**ABOUT THIS TASK:** What the task needs is the data below, written out verbatim.

**INPUT DATA:**
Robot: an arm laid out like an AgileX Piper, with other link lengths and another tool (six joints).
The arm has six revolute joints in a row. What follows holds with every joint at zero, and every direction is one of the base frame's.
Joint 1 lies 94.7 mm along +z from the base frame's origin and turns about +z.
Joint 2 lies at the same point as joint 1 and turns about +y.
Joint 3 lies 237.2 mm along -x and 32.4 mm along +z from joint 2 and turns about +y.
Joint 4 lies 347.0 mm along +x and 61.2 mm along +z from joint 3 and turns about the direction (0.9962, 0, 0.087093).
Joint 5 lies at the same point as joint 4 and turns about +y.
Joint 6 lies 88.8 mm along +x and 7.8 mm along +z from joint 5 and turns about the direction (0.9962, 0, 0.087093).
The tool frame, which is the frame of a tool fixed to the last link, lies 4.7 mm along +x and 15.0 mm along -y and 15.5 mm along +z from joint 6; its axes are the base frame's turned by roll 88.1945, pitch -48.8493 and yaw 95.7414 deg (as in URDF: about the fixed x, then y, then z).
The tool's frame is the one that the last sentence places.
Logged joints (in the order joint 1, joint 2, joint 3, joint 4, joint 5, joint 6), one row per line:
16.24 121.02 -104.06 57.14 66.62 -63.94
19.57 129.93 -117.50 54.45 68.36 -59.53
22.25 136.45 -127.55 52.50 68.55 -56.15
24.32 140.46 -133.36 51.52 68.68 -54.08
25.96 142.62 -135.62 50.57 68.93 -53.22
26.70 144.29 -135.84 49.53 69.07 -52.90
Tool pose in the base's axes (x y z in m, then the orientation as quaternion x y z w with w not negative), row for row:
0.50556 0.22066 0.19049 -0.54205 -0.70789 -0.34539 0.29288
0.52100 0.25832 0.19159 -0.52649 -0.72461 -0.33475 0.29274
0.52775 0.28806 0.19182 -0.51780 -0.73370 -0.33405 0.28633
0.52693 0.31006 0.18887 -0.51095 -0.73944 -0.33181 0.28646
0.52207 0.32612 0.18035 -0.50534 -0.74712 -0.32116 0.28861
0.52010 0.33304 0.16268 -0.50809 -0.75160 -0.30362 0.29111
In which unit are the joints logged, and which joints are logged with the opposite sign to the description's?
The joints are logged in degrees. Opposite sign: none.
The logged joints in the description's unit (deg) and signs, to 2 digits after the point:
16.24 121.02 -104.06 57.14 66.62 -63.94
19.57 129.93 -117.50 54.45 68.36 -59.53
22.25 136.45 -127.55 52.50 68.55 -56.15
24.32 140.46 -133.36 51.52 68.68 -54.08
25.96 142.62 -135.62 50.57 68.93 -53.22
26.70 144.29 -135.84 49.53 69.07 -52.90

**WORKED SOLUTION:**
Robot: an arm laid out like an AgileX Piper, with other link lengths and another tool (six joints).
The arm has six revolute joints in a row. What follows holds with every joint at zero, and every direction is one of the base frame's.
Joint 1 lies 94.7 mm along +z from the base frame's origin and turns about +z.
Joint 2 lies at the same point as joint 1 and turns about +y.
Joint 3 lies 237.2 mm along -x and 32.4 mm along +z from joint 2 and turns about +y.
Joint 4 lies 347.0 mm along +x and 61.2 mm along +z from joint 3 and turns about the direction (0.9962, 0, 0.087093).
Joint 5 lies at the same point as joint 4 and turns about +y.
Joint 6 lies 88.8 mm along +x and 7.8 mm along +z from joint 5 and turns about the direction (0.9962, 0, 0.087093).
The tool frame, which is the frame of a tool fixed to the last link, lies 4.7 mm along +x and 15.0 mm along -y and 15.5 mm along +z from joint 6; its axes are the base frame's turned by roll 88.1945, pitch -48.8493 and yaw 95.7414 deg (as in URDF: about the fixed x, then y, then z).
The tool's frame is the one that the last sentence places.
Logged joints (in the order joint 1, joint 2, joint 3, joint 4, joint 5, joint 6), one row per line:
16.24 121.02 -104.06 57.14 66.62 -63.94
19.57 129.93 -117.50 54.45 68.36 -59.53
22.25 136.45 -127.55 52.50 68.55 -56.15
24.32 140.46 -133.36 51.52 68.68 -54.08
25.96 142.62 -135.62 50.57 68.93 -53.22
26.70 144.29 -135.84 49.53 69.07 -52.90
Tool pose in the base's axes (x y z in m, then the orientation as quaternion x y z w with w not negative), row for row:
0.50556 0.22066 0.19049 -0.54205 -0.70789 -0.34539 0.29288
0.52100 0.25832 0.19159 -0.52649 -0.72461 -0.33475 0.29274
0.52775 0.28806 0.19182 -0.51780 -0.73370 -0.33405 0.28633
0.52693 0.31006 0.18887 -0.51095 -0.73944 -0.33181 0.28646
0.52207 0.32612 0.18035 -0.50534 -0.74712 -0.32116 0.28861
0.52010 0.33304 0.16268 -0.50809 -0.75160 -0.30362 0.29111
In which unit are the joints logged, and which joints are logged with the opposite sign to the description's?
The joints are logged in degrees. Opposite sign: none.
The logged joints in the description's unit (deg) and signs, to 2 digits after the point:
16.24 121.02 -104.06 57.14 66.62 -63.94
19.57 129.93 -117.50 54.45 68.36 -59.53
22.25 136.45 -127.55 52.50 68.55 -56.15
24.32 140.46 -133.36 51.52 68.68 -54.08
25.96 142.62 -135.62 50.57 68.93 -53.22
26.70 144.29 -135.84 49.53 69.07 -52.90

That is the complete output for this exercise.